### WORK ORDER
Identify and pull out each line of the entries in which "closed" occurs.

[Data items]

# # #

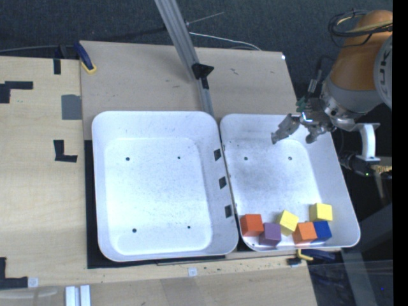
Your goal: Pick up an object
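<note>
pincer (296, 130) spread, holding nothing, above the right bin's (338, 171) far edge.

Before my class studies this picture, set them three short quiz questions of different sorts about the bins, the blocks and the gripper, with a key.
1. True or false: the blocks lie in the left bin.
2. Multiple choice: the gripper is over the right bin's A) far edge, B) near edge, C) middle.
3. Fill in: beside the orange block, touching it, lies a ____ block.

Key:
1. False; they cluster at the right bin's near edge.
2. A.
3. Purple.
</note>
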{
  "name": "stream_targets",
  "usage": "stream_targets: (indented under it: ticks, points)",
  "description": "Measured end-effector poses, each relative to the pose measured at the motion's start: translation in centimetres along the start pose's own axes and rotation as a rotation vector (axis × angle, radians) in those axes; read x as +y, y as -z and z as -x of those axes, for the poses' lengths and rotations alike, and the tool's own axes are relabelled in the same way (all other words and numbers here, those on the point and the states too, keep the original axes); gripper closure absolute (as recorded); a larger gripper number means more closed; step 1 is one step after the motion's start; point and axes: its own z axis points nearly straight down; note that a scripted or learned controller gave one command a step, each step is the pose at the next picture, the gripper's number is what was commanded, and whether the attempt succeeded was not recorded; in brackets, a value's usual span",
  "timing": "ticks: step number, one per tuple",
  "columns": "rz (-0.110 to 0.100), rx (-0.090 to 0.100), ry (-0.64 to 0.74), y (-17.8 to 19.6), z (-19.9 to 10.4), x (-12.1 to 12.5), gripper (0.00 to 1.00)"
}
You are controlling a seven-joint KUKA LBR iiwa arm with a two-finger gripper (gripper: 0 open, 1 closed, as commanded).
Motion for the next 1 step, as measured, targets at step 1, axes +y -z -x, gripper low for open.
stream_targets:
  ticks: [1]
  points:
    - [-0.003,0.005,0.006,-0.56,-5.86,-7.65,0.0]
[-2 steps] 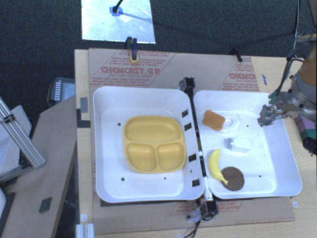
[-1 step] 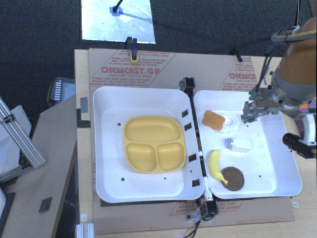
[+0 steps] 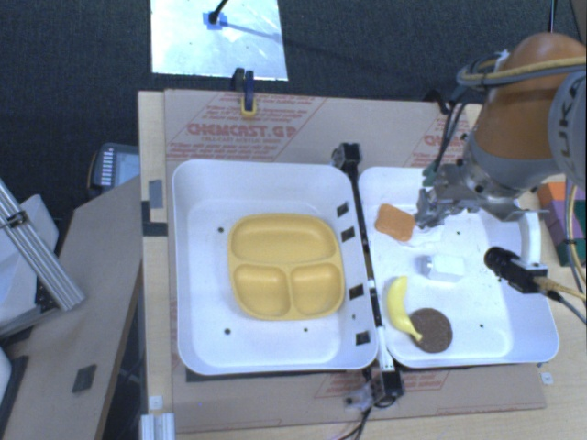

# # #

### EXERCISE RESPONSE
  "description": "Measured end-effector poses, each relative to the pose measured at the motion's start: translation in centimetres along the start pose's own axes and rotation as a rotation vector (axis × angle, radians) in those axes; read x as +y, y as -z and z as -x of those axes, for the poses' lengths and rotations alike, and the tool's own axes are relabelled in the same way (all other words and numbers here, those on the point and the states too, keep the original axes); gripper closure absolute (as recorded); a larger gripper number means more closed; step 1 is one step after the motion's start; point and axes: its own z axis points nearly straight down; note that a scripted or learned controller gave one command a step, each step is the pose at the next picture, the gripper's number is what was commanded, and whether the attempt succeeded was not recorded; in brackets, a value's usual span",
You are controlling a seven-joint KUKA LBR iiwa arm with a two-finger gripper (gripper: 0 open, 1 closed, as commanded).

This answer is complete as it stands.